Work to complete | Where a line of the records contains the word "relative", show that line.

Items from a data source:
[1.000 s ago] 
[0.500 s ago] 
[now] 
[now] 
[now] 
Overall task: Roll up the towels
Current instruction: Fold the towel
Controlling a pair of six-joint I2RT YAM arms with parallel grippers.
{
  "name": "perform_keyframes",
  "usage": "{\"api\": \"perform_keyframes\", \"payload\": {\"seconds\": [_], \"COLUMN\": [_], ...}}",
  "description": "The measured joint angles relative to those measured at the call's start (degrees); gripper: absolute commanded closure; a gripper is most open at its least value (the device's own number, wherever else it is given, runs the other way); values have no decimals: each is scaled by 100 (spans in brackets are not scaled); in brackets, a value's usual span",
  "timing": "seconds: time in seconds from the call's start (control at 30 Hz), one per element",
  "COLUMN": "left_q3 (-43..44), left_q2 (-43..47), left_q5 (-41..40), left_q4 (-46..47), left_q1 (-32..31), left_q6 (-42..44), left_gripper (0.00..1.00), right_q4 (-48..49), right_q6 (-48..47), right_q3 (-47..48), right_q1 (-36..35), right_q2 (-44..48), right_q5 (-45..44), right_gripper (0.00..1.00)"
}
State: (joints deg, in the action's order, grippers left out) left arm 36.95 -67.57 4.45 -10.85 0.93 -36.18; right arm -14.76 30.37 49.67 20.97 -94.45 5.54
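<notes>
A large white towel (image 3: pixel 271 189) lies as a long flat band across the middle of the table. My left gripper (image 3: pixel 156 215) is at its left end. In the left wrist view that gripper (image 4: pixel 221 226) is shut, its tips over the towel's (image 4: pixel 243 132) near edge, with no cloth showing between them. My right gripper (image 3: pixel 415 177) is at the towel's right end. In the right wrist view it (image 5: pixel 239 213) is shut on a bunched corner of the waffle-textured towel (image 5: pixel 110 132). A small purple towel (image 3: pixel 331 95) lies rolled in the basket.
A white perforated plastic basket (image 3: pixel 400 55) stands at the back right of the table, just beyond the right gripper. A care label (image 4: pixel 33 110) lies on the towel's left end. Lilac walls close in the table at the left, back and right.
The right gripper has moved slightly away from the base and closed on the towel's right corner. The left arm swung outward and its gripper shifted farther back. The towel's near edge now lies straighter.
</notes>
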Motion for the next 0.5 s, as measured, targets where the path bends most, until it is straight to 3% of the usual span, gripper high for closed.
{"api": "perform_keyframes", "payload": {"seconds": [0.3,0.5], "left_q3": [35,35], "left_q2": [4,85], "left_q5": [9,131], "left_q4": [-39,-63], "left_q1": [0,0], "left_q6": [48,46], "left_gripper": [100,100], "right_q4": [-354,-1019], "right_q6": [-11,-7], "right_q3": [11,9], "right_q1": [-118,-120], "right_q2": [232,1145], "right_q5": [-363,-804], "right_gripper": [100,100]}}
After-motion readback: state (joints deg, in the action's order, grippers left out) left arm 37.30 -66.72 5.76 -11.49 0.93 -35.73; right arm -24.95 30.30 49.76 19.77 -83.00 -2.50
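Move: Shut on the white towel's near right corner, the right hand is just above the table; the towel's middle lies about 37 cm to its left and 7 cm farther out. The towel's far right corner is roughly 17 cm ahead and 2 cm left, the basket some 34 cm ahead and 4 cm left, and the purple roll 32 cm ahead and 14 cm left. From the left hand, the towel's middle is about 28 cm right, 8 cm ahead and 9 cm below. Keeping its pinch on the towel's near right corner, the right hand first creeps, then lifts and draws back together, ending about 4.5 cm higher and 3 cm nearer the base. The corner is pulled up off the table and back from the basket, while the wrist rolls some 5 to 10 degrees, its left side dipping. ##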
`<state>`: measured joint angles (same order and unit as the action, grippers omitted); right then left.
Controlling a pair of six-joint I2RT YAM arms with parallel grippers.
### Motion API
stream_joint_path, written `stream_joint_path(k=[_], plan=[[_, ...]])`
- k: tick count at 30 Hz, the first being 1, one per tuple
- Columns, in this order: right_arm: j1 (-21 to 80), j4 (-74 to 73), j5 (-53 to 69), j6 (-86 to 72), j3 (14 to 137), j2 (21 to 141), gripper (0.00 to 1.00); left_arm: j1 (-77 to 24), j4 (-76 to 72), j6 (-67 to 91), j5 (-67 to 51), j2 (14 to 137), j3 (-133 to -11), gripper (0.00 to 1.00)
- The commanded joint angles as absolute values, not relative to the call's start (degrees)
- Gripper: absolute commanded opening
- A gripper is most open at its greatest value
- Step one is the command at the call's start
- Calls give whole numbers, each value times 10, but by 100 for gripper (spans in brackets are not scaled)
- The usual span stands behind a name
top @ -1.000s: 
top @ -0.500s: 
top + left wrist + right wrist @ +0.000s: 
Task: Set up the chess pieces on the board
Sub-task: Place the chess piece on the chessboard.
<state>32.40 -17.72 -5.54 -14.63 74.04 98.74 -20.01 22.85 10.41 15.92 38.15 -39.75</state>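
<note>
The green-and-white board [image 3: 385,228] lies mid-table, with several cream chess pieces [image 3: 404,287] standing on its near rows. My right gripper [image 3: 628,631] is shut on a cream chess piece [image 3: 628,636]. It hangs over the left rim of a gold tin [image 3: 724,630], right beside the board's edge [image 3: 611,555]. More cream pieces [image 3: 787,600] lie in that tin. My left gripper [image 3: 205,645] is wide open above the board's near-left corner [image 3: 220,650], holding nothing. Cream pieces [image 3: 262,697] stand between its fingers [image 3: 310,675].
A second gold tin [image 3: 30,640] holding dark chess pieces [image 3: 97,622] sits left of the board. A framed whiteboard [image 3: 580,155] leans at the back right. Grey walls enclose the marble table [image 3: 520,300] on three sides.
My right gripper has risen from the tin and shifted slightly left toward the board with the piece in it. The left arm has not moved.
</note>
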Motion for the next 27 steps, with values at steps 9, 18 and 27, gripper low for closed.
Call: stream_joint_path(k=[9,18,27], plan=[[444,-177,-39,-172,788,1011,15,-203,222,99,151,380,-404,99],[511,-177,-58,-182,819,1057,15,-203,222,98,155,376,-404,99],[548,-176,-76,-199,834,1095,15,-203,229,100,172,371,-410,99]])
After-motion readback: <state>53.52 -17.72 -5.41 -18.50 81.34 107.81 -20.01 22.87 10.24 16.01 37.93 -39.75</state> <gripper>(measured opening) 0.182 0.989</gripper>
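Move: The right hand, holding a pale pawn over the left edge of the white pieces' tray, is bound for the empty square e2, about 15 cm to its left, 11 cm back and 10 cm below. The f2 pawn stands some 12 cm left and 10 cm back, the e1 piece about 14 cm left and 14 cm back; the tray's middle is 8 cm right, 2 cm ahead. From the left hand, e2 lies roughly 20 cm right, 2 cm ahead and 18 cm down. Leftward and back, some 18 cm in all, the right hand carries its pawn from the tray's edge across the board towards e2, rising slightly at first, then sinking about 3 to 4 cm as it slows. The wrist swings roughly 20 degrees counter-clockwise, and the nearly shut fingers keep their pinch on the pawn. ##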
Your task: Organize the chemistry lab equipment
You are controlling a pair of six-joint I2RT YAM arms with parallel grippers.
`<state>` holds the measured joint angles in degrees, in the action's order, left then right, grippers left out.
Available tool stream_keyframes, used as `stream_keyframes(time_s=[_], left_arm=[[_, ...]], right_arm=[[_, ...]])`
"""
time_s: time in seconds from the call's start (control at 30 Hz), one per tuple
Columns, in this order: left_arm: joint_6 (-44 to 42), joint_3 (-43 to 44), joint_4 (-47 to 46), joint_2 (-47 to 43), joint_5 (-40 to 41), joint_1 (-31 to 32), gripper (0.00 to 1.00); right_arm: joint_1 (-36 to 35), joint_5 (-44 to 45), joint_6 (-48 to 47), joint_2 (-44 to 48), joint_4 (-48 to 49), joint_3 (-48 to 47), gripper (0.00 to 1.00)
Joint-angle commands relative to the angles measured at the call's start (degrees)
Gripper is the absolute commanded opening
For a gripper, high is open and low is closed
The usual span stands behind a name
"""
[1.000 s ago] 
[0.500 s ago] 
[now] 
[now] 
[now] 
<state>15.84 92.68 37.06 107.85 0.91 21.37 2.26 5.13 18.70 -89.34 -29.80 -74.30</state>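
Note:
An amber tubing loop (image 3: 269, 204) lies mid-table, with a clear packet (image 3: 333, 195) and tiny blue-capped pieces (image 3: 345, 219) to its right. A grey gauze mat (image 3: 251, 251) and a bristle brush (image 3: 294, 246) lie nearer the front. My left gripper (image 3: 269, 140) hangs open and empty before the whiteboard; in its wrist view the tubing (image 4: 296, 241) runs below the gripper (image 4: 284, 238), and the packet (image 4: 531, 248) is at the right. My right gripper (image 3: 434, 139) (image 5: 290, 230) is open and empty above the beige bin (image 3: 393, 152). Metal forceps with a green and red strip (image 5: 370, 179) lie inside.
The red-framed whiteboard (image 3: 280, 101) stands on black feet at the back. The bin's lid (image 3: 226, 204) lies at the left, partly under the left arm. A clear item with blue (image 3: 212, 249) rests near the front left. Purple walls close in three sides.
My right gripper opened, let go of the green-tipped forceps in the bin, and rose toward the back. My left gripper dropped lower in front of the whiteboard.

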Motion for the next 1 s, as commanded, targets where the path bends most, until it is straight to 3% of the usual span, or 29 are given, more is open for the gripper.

Result of the exercise |
  "description": "The measured joint angles relative to those measured at the call's start (degrees); gripper: absolute commanded closure; a gripper is most open at its least value (the device's own number, wherever else it is given, runs the other way); values have no decimals: each is scaled by 100 (spans in brackets are not scaled); in brackets, a value's usual span",
- The commanded joint angles as absolute values, not relative to the call's start (degrees)
Joint-angle commands relative to the angles measured at the call's start (degrees)

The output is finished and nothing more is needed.